#### Dataset extract:

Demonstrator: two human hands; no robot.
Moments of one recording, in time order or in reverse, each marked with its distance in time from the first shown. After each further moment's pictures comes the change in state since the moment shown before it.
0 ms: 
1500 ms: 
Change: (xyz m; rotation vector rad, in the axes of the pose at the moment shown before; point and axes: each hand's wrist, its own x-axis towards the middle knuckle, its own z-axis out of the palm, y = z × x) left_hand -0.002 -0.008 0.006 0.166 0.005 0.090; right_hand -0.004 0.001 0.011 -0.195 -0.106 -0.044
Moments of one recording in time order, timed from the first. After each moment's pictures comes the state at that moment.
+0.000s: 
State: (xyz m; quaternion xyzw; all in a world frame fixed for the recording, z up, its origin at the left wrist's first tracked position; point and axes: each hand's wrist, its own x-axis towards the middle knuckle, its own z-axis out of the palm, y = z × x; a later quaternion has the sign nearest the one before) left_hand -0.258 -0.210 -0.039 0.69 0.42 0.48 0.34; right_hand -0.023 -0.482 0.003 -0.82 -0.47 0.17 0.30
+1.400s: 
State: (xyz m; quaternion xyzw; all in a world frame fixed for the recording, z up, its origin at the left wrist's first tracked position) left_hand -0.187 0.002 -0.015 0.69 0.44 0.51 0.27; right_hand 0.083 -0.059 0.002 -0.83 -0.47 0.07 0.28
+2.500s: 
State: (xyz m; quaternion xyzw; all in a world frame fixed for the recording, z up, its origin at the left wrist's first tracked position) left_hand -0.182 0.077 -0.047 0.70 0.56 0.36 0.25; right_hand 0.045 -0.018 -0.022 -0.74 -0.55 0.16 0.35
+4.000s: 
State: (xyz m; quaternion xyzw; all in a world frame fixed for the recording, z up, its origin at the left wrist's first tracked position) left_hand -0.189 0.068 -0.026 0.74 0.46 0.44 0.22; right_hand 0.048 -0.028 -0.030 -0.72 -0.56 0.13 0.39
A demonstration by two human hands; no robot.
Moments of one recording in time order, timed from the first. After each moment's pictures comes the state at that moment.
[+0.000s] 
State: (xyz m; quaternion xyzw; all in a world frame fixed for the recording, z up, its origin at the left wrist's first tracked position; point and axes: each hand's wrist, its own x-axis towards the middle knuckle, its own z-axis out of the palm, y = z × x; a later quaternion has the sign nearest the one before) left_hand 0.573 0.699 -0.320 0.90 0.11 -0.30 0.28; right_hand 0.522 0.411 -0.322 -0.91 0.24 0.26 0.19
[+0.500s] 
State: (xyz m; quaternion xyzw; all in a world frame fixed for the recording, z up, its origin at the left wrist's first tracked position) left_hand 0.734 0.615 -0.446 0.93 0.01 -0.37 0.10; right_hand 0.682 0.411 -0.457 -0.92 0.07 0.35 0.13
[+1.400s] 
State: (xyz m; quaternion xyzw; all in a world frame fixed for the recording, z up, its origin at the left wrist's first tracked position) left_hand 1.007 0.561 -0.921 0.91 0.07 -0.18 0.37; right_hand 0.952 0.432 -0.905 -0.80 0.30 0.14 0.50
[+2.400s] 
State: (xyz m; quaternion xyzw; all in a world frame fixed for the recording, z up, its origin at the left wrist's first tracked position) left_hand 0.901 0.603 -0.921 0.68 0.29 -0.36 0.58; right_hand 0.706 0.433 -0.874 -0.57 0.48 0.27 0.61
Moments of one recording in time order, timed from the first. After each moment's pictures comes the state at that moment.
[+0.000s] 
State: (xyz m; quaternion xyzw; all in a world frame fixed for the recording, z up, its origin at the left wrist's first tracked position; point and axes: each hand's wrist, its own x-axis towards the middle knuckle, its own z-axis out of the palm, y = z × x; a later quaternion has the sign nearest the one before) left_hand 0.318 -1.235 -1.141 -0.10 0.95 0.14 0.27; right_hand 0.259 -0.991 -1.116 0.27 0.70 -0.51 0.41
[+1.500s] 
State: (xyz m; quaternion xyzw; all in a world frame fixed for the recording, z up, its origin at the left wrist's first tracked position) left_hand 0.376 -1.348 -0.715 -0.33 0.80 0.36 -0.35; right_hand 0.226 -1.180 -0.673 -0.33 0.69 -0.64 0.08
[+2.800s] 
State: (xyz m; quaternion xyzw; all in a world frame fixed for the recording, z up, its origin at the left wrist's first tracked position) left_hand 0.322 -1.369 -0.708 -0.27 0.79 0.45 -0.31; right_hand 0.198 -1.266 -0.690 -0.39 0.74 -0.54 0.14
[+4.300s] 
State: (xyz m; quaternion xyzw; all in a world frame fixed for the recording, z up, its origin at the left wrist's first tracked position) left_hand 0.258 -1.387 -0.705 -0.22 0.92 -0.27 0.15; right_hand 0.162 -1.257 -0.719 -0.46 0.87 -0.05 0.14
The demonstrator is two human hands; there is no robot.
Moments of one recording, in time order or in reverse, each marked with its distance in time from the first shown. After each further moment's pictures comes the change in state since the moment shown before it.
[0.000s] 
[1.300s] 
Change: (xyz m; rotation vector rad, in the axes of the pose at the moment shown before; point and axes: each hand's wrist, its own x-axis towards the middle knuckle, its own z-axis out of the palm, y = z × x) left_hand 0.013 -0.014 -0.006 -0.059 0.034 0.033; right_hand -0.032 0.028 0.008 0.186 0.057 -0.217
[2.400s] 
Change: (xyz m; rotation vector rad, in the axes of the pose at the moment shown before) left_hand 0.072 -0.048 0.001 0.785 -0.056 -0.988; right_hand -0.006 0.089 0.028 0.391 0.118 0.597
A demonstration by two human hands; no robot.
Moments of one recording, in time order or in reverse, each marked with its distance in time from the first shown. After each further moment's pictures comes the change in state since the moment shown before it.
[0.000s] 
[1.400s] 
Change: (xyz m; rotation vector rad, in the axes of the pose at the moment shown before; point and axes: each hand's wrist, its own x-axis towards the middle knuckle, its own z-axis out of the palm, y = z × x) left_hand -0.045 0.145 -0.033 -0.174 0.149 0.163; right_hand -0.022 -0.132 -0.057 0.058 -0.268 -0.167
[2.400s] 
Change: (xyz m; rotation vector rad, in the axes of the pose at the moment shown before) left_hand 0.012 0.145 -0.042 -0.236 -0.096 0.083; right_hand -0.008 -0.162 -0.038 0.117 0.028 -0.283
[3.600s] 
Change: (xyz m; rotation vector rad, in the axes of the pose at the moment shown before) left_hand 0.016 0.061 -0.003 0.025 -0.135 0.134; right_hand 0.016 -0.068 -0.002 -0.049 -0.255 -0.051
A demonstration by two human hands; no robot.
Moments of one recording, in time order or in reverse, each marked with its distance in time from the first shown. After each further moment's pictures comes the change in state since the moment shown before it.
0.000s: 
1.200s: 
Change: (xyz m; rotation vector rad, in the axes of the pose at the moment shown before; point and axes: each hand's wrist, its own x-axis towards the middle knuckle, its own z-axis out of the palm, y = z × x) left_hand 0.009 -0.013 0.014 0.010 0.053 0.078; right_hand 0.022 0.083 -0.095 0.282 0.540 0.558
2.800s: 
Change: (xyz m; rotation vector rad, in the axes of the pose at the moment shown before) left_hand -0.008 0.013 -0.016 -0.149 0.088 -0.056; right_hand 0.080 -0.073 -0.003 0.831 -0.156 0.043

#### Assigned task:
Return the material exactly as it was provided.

#### Output for this task:
Demonstrator: two human hands; no robot.
Moments of one recording, in time order or in reverse, each marked with its distance in time from the first shown. After each further moment's pictures comes the change in state since the moment shown before it.
0 ms: 
1500 ms: 
Change: (xyz m; rotation vector rad, in the axes of the pose at the moment shown before; point and axes: each hand's wrist, its own x-axis towards the middle knuckle, its own z-axis out of the palm, y = z × x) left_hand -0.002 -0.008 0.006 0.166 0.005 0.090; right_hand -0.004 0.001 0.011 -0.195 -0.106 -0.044
Moments of one recording in time order, timed from the first. After each moment's pictures comes the state at that moment.
+0.000s: 
State: (xyz m; quaternion xyzw; all in a world frame fixed for the recording, z up, its origin at the left wrist's first tracked position; point and axes: each hand's wrist, its own x-axis towards the middle knuckle, its own z-axis out of the palm, y = z × x; a later quaternion has the sign nearest the one before) left_hand -0.258 -0.210 -0.039 0.69 0.42 0.48 0.34; right_hand -0.023 -0.482 0.003 -0.82 -0.47 0.17 0.30
+1.400s: 
State: (xyz m; quaternion xyzw; all in a world frame fixed for the recording, z up, its origin at the left wrist's first tracked position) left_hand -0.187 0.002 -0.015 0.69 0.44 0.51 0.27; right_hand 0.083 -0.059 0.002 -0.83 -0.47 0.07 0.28
+2.500s: 
State: (xyz m; quaternion xyzw; all in a world frame fixed for the recording, z up, its origin at the left wrist's first tracked position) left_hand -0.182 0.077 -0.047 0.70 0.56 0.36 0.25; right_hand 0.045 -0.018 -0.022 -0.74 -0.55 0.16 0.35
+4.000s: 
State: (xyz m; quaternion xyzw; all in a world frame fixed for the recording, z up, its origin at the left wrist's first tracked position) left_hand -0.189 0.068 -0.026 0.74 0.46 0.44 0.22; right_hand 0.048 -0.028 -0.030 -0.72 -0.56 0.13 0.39
A demonstration by two human hands; no robot.
Moments of one recording in time order, timed from the first. After each moment's pictures comes the state at that moment.
[+0.000s] 
State: (xyz m; quaternion xyzw; all in a world frame fixed for the recording, z up, its origin at the left wrist's first tracked position; point and axes: each hand's wrist, its own x-axis towards the middle knuckle, its own z-axis out of the palm, y = z × x; a later quaternion has the sign nearest the one before) left_hand 0.573 0.699 -0.320 0.90 0.11 -0.30 0.28; right_hand 0.522 0.411 -0.322 -0.91 0.24 0.26 0.19
[+0.500s] 
State: (xyz m; quaternion xyzw; all in a world frame fixed for the recording, z up, its origin at the left wrist's first tracked position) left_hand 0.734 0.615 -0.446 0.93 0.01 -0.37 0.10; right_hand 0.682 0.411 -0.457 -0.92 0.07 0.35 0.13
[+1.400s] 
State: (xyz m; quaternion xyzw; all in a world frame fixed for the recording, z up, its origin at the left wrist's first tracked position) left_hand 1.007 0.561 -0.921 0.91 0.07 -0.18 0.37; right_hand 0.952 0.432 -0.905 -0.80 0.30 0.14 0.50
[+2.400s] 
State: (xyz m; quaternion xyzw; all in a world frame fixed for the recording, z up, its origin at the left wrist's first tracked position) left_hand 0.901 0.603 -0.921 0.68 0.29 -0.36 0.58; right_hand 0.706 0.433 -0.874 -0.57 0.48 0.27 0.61
Moments of one recording in time order, timed from the first. After each moment's pictures comes the state at that moment.
[+0.000s] 
State: (xyz m; quaternion xyzw; all in a world frame fixed for the recording, z up, its origin at the left wrist's first tracked position; point and axes: each hand's wrist, its own x-axis towards the middle knuckle, its own z-axis out of the palm, y = z × x; a later quaternion has the sign nearest the one before) left_hand 0.318 -1.235 -1.141 -0.10 0.95 0.14 0.27; right_hand 0.259 -0.991 -1.116 0.27 0.70 -0.51 0.41
[+1.500s] 
State: (xyz m; quaternion xyzw; all in a world frame fixed for the recording, z up, its origin at the left wrist's first tracked position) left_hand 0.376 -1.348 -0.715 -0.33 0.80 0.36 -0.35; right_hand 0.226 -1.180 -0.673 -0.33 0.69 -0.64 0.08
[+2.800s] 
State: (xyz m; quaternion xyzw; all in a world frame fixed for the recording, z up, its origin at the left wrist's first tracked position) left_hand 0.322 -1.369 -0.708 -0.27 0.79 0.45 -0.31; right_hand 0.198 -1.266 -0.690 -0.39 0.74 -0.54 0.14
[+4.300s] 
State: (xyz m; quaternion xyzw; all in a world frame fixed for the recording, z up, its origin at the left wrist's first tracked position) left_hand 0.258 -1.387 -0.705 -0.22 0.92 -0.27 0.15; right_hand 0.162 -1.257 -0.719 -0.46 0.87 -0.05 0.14
The demonstrator is two human hands; there is no robot.
Moments of one recording, in time order or in reverse, each marked with its distance in time from the first shown. After each further moment's pictures comes the change in state since the moment shown before it.
[0.000s] 
[1.300s] 
Change: (xyz m; rotation vector rad, in the axes of the pose at the moment shown before; point and axes: each hand's wrist, its own x-axis towards the middle knuckle, its own z-axis out of the palm, y = z × x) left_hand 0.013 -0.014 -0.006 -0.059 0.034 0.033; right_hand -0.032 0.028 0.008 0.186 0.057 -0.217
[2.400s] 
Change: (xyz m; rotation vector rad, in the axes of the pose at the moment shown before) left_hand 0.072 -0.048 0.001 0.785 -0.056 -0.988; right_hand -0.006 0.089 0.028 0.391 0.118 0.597
A demonstration by two human hands; no robot.
Moments of one recording, in time order or in reverse, each marked with its distance in time from the first shown. After each further moment's pictures comes the change in state since the moment shown before it.
[0.000s] 
[1.400s] 
Change: (xyz m; rotation vector rad, in the axes of the pose at the moment shown before; point and axes: each hand's wrist, its own x-axis towards the middle knuckle, its own z-axis out of the palm, y = z × x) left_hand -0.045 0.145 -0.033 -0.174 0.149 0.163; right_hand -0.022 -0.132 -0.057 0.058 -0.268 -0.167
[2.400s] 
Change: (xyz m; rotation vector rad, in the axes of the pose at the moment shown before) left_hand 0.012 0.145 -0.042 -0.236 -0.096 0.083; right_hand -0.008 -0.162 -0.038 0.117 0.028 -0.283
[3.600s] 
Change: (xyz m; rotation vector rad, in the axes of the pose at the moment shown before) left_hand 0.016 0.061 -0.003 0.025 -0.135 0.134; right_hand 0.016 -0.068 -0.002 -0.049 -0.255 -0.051
A demonstration by two human hands; no robot.
Moments of one recording, in time order or in reverse, each marked with its distance in time from the first shown. After each further moment's pictures comes the change in state since the moment shown before it.
0.000s: 
1.200s: 
Change: (xyz m; rotation vector rad, in the axes of the pose at the moment shown before; point and axes: each hand's wrist, its own x-axis towards the middle knuckle, its own z-axis out of the palm, y = z × x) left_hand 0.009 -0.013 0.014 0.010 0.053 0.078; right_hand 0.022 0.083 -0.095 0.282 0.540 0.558
2.800s: 
Change: (xyz m; rotation vector rad, in the axes of the pose at the moment shown before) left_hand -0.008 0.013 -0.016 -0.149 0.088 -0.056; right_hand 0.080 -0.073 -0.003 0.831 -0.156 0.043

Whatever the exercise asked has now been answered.